Notez bien que je ne dis pas cela parce que c’est l’EBG. Je n’ai aucune vénération d’aucune sorte pour cette association. Il y a juste qu’une analyse de la nature de l’évènement aurait dû conduire à prévoir un dispositif spécifique.

Les participants eux, ne se sont pas gênés pour live tweeter les propos du ministre et certains ne l’ont pas ménagé ! Si dans la salle, l’un des participants avait apostrophé le ministre, celui ci aurait probablement pris la peine de lui répondre. Pourquoi n’en serait-il pas de même sur Twitter ?!

Car en effet, durant son intervention, le ministre a été cité, mentionné, interpellé, chahuté sur Twitter dans un certains nombre de tweets. Quand on est présent sur Twitter, ce n’est pas seulement pour parler, cela serait trop réducteur. Il y a donc lieu de jouer le jeu des échanges et du dialogue en répondant à minima aux @mentions.

Or, force est de constater que jusqu’à présent, cette dimension conversationnelle est totalement absente des usages du ministre.

Histoire de ne pas critiquer pour critiquer, je finirais par une reco :

 

Voilà à mon sens, ce qui aurait pu et du être fait :

 

1 / En amont, annoncer la présence du ministre en adressant spécifiquement certains journalistes spécialisés. Compte tenu de la manifestation, certains médias « pures players » auraient pu être ciblés : rue89, Slate, Mediapart, Atlantico, mais également une presse techno & digitale plus spécialisé : FrenchWeb, l’Atelier, RSLN, Jdnet, etc.)

2 / Pendant : Live tweeter les éléments saillants du discours du ministre.

3 / Pendant toujours, faire en sorte de Retweeter certains tweets mentionnant le ministre.

4 / Pendant toujours, répondre aux tweets mentionant le ministre.

5 / Pendant, toujours, faire un minimum de LT avec des photos et citer les principaux autres speakers.

6 / En aval, enfin, faire sur le blog perso du ministre (www.arnaudmontebourg.fr) un billet « récap » d’une sélection de tweets et d’échanges.

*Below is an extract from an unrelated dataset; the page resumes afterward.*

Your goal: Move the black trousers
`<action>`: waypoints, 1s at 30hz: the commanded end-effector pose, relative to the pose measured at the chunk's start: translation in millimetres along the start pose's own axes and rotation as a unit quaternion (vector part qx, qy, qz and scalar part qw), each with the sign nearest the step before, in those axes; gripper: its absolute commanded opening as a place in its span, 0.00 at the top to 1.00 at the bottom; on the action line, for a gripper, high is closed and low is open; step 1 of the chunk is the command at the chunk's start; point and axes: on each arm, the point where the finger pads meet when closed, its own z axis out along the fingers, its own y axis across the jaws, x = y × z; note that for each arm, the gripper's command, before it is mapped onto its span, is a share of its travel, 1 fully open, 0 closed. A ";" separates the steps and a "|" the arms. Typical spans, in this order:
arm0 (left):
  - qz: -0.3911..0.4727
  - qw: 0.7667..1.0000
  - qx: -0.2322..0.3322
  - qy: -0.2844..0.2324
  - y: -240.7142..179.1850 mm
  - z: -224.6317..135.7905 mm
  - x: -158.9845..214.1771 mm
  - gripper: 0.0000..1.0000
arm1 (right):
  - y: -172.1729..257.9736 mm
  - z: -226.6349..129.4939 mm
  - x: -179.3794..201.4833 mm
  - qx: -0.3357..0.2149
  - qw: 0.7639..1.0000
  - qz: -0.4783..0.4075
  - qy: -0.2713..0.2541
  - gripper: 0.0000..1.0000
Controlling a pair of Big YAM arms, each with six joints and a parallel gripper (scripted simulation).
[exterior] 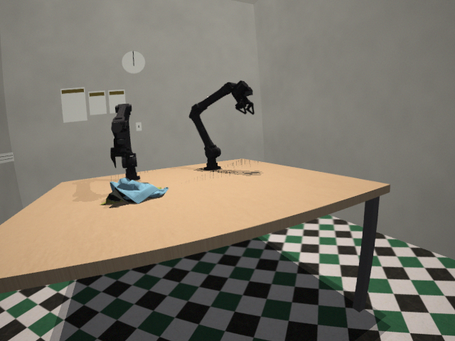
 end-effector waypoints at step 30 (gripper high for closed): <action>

Bon, mais pour cela, il faudrait que le site ne soit pas en page 404 ce qu’il est depuis hier :-(

En résumé, à l’heure actuelle, la stratégie d’utilisation du ministre ne dépasse pas le présentéisme qui consiste à faire du vieux (de la com Top>>Down) avec du neuf (Twitter). Ceci alors que Twitter offre pourtant une tribune et un espace de dialogue bien plus riche si on veut bien s’y consacrer sérieusement. Compte tenu des caractéristiques sociologiques actuelles de la twittosphère française,  Twitter doit être considéré à la fois comme un terrain à part entière pour les Relations Presse et plus globalement comme un espace politique à part entière.

Et pour çà, pas besoin d’attendre 2017.